Parece de una importancia capital comprender como la creciente resistencia a la insulina en el cerebro es fundamental para frenar la neurodegeneración. Existe evidencia clínica y experimental de que el tratamiento con insulina o agentes promotores de la insulina pueden mejorar las funciones cognitivas y enlentecer el declive cognitivo propio de la enfermedad de Alzheimer. El problema base de la diabetes común se repite en el cerebro de los enfermos de Alzheimer. Caso de desarrollarse un tratamiento sería común para ambas patologías y no digamos la prevención.

Por tanto, estaríamos hablando de un syndrome metabólico que produce anomalías ligadas a la resistencia a la insulina, la cual va empeorando con la enfermedad.
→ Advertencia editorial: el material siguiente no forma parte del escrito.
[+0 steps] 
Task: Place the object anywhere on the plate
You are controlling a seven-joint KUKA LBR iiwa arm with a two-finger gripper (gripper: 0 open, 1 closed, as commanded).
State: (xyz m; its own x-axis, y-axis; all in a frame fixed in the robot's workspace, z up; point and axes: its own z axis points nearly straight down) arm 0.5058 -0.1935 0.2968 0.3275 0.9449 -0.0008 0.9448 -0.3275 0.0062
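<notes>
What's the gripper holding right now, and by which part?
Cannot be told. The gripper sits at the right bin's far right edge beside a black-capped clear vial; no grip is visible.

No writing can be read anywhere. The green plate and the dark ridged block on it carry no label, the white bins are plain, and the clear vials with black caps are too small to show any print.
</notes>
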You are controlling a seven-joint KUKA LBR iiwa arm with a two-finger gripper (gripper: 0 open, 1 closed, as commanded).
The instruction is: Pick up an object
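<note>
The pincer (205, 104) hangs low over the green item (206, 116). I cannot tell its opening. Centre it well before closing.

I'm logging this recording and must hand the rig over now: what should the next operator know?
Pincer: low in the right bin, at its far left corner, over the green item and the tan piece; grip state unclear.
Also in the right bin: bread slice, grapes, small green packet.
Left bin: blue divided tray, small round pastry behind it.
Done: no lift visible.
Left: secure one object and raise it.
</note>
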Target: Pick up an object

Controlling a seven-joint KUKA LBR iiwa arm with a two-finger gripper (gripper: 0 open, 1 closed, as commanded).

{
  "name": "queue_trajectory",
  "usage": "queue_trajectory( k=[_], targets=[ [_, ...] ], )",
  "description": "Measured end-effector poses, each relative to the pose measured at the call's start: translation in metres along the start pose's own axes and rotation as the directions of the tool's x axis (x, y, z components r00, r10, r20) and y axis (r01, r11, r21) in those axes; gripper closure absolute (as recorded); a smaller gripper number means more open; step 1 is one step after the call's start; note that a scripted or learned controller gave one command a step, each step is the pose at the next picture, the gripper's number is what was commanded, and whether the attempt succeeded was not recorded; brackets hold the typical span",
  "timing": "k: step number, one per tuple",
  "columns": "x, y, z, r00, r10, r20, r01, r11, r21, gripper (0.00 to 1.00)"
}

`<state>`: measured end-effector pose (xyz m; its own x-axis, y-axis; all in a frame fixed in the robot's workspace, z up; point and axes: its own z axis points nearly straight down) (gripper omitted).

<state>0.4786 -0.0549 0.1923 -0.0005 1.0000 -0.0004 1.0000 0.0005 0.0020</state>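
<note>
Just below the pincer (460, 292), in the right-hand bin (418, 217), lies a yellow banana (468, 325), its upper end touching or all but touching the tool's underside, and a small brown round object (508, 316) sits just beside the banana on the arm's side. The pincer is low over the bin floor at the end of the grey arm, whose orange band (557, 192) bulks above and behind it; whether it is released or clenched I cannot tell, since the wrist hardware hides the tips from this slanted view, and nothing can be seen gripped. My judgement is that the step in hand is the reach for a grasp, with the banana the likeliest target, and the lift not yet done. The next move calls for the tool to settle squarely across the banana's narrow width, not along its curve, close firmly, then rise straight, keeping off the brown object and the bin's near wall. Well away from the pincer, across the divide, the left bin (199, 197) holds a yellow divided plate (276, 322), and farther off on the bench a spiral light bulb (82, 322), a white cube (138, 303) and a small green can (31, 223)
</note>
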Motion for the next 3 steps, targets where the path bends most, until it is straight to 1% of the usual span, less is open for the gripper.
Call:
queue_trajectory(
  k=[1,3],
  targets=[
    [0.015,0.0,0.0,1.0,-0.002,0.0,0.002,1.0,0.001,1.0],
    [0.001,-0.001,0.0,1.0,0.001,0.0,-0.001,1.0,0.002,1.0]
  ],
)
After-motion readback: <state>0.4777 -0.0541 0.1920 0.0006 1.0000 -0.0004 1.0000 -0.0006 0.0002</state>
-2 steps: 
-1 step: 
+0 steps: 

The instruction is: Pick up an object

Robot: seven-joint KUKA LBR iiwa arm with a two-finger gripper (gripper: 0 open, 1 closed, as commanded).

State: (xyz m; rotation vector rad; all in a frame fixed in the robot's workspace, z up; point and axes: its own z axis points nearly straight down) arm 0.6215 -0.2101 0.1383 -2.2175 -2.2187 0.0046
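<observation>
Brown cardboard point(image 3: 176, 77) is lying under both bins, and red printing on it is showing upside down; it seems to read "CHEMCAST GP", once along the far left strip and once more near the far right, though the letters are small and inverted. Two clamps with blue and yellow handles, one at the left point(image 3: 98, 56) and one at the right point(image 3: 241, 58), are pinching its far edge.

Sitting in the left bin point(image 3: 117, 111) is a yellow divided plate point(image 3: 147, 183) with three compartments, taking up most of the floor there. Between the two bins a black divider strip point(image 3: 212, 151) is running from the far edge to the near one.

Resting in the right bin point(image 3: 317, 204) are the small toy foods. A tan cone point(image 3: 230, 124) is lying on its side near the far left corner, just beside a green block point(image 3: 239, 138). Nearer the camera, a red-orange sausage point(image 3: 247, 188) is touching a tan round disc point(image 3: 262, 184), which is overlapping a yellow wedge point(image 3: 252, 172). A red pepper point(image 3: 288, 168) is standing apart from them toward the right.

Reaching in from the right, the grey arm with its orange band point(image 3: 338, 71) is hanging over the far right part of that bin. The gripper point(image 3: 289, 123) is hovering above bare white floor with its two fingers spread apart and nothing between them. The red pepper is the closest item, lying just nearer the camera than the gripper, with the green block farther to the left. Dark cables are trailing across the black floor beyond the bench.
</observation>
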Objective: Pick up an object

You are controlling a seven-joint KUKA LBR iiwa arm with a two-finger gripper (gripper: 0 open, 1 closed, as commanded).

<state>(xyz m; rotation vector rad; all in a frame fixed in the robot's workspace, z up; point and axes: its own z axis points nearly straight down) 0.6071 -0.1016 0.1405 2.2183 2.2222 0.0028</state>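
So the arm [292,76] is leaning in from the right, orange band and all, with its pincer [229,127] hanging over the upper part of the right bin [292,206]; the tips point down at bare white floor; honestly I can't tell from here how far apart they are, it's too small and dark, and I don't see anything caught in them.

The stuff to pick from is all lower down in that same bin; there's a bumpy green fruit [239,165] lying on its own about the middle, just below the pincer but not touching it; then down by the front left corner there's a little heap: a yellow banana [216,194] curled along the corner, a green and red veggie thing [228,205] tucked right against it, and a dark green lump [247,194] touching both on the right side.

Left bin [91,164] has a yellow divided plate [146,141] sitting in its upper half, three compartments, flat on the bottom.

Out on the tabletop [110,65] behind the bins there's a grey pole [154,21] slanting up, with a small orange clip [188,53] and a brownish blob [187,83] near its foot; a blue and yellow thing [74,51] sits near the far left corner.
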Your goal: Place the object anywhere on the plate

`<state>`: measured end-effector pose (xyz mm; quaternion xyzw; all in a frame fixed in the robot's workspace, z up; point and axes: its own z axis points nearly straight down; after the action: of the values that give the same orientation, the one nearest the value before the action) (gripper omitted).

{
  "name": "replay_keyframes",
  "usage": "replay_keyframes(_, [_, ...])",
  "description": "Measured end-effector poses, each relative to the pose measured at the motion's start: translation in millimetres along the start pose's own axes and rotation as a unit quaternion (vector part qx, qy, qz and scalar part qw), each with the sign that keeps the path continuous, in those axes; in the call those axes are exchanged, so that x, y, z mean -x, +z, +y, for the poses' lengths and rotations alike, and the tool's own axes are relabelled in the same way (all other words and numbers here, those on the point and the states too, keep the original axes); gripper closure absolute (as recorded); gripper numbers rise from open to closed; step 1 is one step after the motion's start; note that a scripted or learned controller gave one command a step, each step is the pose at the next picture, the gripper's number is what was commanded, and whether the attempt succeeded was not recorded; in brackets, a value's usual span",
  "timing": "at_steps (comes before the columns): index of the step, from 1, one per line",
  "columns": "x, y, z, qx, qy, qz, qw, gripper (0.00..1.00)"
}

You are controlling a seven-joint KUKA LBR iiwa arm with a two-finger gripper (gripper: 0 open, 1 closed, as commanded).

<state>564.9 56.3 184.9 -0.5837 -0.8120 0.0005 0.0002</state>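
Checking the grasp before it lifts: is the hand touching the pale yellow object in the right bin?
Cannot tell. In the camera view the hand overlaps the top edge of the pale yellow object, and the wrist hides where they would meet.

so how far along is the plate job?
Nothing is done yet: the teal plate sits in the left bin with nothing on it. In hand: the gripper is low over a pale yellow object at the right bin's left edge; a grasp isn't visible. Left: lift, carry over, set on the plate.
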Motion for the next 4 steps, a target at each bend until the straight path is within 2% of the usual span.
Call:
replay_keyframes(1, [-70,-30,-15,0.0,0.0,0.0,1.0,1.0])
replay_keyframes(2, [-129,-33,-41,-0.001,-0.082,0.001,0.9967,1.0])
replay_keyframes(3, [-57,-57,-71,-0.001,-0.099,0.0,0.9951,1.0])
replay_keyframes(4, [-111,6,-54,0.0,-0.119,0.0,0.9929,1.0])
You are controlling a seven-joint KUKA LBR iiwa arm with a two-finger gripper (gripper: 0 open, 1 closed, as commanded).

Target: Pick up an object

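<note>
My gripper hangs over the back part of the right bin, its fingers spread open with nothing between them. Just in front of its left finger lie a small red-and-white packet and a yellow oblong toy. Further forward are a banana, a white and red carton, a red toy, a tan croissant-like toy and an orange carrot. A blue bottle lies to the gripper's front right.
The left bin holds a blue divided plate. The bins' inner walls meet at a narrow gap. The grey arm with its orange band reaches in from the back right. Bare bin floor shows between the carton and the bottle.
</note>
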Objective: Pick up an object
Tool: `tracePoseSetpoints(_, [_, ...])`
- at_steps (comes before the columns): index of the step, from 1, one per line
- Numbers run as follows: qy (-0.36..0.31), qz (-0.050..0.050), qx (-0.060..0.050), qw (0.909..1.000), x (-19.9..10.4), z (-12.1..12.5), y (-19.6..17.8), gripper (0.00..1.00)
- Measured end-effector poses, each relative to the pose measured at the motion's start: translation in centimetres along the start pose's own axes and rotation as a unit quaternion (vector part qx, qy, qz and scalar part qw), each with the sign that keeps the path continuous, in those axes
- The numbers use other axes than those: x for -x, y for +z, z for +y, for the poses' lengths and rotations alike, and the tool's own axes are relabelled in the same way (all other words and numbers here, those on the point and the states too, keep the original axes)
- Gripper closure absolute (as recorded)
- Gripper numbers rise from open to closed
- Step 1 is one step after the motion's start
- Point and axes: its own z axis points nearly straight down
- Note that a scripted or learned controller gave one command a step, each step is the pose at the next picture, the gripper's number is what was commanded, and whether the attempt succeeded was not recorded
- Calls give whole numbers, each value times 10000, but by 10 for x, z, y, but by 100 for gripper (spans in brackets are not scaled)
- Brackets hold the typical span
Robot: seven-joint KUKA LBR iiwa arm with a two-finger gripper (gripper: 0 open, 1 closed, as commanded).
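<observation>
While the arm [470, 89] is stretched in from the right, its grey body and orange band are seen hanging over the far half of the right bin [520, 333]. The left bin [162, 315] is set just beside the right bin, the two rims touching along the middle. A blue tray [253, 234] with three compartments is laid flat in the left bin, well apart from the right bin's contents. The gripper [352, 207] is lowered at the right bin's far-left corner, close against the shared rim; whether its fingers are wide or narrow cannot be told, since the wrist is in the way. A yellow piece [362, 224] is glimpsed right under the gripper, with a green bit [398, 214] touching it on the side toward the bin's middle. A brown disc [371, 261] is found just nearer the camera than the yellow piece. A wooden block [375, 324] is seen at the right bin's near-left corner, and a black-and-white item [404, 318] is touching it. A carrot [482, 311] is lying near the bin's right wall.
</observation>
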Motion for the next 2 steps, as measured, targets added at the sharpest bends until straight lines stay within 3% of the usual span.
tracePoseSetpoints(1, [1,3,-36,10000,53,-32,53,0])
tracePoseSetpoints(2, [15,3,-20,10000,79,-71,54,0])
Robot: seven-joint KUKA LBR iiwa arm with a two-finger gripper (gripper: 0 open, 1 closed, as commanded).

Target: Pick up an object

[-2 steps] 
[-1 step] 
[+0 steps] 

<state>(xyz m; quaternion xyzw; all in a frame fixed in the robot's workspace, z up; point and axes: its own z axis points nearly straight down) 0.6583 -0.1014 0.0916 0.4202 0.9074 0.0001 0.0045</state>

La Resistencia a la insulina desestabiliza el metabolismo de las grasas y promueve la acumulación de unas sustancias, llamadas cerámidas, que aumentan la inflamación y el metabolismo de los lípidos. Como resultado las cerámidas tóxicas se acumulan en el cerebro. El funcionamiento y la supervivencia de las neuronas se ponen así en entredicho por el stress producido.

De hecho la idea de que el Alzheimer es en realidad la diabetes tipo 3 viene circulando desde 2005, pero la conexión entre dieta y Alzheimer está cobrando fuerza.

¿Podéis imaginaros las consecuencias? No solo la forma de prevenir la enfermedad sería eminentemente por la dieta sino que los grandes monopolies de la alimentación podrían ser llevados a juicio por su papel en generar la epidemia del mal de Alzheimer. Ya se han obtenido resultados en acusarles por la epidemia de obesidad.

Exceso de azúcar en la dieta

Normalmente el exceso de azúcar en la dieta se almacena como glucógeno; después, cuando ya hay suficiente glucógeno, el azúcar se almacena en forma de grasa. La insulina no solo mantiene los vasos sanguíneos que mantiene el cerebro saludable, también promueve que las neuronas absorban la glucosa. Unos niveles bajos de insulina provocan una caída en el funcionamiento cerebral. Estos niveles bajos pueden se producidos porque el sistema inmune de un 10% de los diabéticos destruye las células productoras de insulina en el páncreas. Se trata de la diabetes tipo 1. O porque las células ignoren la acción de la insulina. El tipo 2 es un tipo adquirido por parte de personas que consumen un exceso de comidas hiperprocesadas.

Cuando Suzanne de la Monte, una especialista en neuropatología en la Brown University, bloqueó la vía de la insulina en cerebros de ratas, comprobó que las neuronas se deterioraron. Las ratas se desorientaron y sus cerebros mostraron todos los signos del mal de Alzheimer.

Lo realmente nuevo de este punto de vista es que apunta a que, a pesar de que la diabetes no causa el mal de Alzheimer, tienen la misma raíz: el sobreconsumo de sustancias, como el azúcar, que interfieren en los múltiples papeles que tiene la insulina.